In Summary

  • Professor Timos Sellis will lead a research program on data enabled health innovations under the new Digital Health Cooperative Research Centre
  • Industry partners will benefit from the development of a data hub where they can develop new tools to analyse data
  • Researchers will develop methods for linking, merging and cleaning data

 

Swinburne’s Professor Timos Sellis will co-lead a research program on data enabled health innovations under a new Digital Health Cooperative Research Centre (CRC) launched by the Australian Government.

More than 80 organisations representing every segment of the health system from patient to community, hospital to insurer, start-up to big government are partners in the new CRC.

Professor Sellis is the Director of Swinburne's Data Science Research Institute.

He will co-lead the Enabling Information Discovery and Application program that will help industry partners maximise the benefits of their activities in the context of data collecting, reporting and sharing.

“We are currently unable to take advantage of the opportunity to transform care through digital health,” Professor Sellis says.

“A common problem is that the desire of organisations to make their data available for solution development and research is not supported by regulatory and ethical frameworks that would allow this to happen.”

The Enabling Information and Discover program will address this important issue by informing the design of the infrastructure, solutions and legal and ethical frameworks necessary to support data sharing and collaboration.

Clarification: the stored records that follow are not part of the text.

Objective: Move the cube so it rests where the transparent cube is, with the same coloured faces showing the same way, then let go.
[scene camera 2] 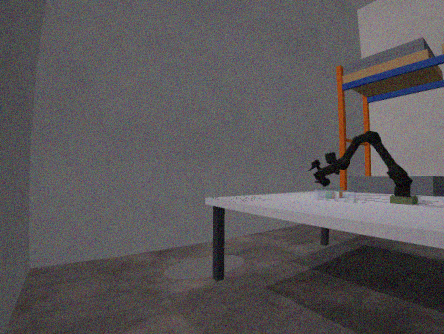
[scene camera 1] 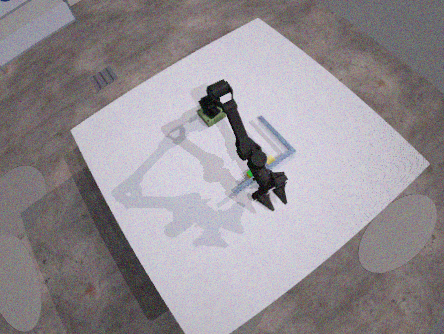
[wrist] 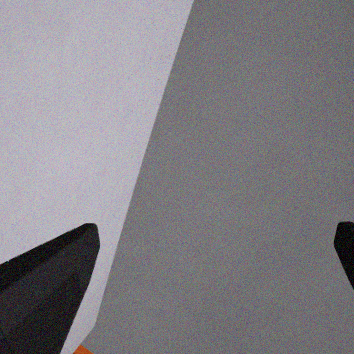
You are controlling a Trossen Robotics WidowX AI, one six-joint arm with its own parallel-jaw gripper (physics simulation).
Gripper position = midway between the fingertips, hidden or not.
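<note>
A pale blue L-shaped rail (scene camera 1: 289, 151) is here in the scene. My gripper (scene camera 1: 279, 207), which the wrist view shows too (wrist: 217, 234), is open, and it holds nothing.
</note>
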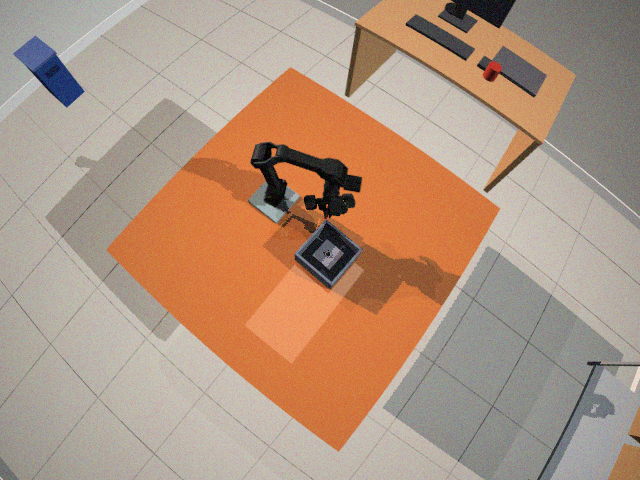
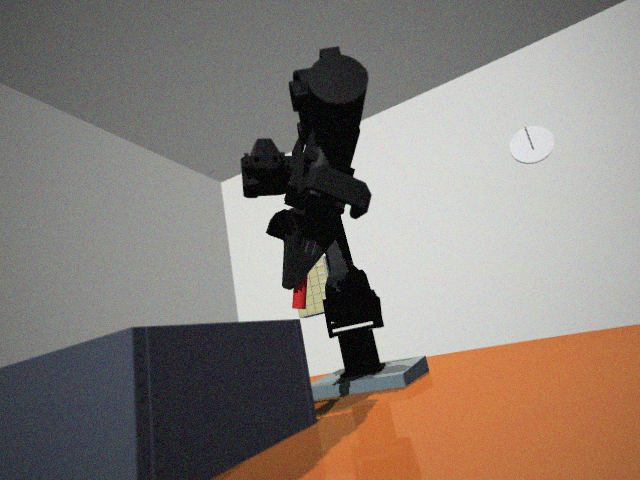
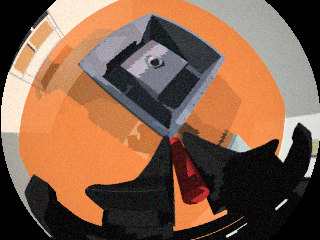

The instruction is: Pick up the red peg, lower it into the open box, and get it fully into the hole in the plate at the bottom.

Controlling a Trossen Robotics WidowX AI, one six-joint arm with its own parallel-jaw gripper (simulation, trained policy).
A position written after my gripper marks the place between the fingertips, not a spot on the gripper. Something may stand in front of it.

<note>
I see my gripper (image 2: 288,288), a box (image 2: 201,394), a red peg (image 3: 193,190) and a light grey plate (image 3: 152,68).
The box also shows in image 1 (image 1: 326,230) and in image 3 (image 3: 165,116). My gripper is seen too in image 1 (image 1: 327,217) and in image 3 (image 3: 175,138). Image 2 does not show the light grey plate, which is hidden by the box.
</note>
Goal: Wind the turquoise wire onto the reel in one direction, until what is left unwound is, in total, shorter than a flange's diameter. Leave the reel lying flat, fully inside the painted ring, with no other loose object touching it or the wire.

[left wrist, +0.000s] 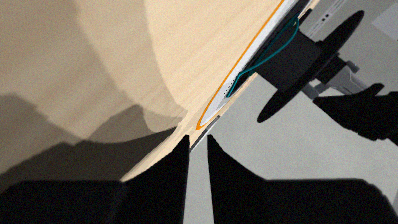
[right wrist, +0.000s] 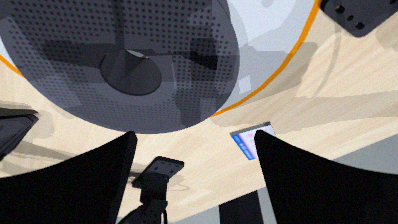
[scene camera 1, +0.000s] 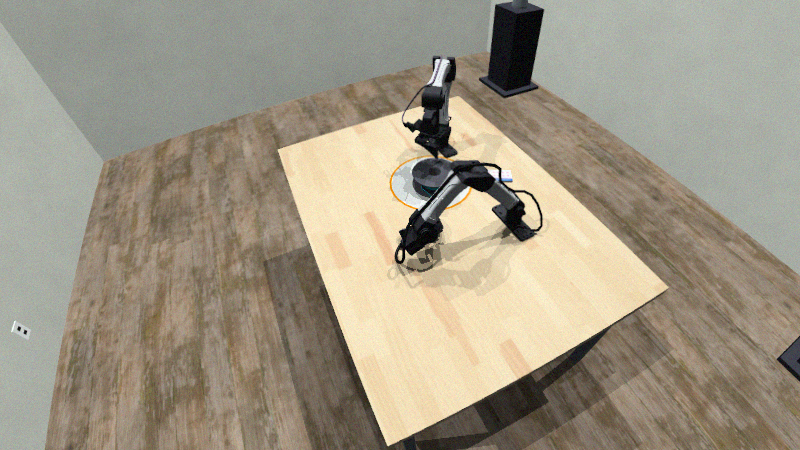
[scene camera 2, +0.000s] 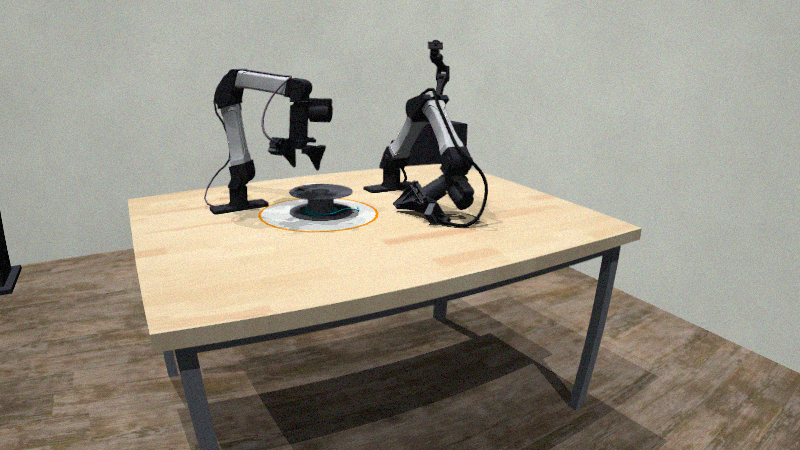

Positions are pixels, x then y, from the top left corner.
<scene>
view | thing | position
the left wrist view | my left gripper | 198, 137
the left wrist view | my right gripper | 321, 99
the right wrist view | my right gripper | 195, 133
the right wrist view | dark reel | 80, 63
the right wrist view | card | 244, 138
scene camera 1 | dark reel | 440, 167
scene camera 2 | my left gripper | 394, 206
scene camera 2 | my right gripper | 305, 168
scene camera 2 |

“Many of our industry partners already have, or are in the process of acquiring, disparate types of data referring to the same populations,” says Professor Sellis.

“All of them will benefit from the development of a data hub, a secure space populated with both real and synthetic data where they can experiment and develop new tools for the analysis, visualisation, acquisition and transmission of data coming from multiple sources.

“In that space our researchers will be able to develop methods for linking, merging and cleaning data. This activity is well aligned with our core focus of the Data Science Research Institute on Incubating Data for Data Driven Science and a Data Economy.”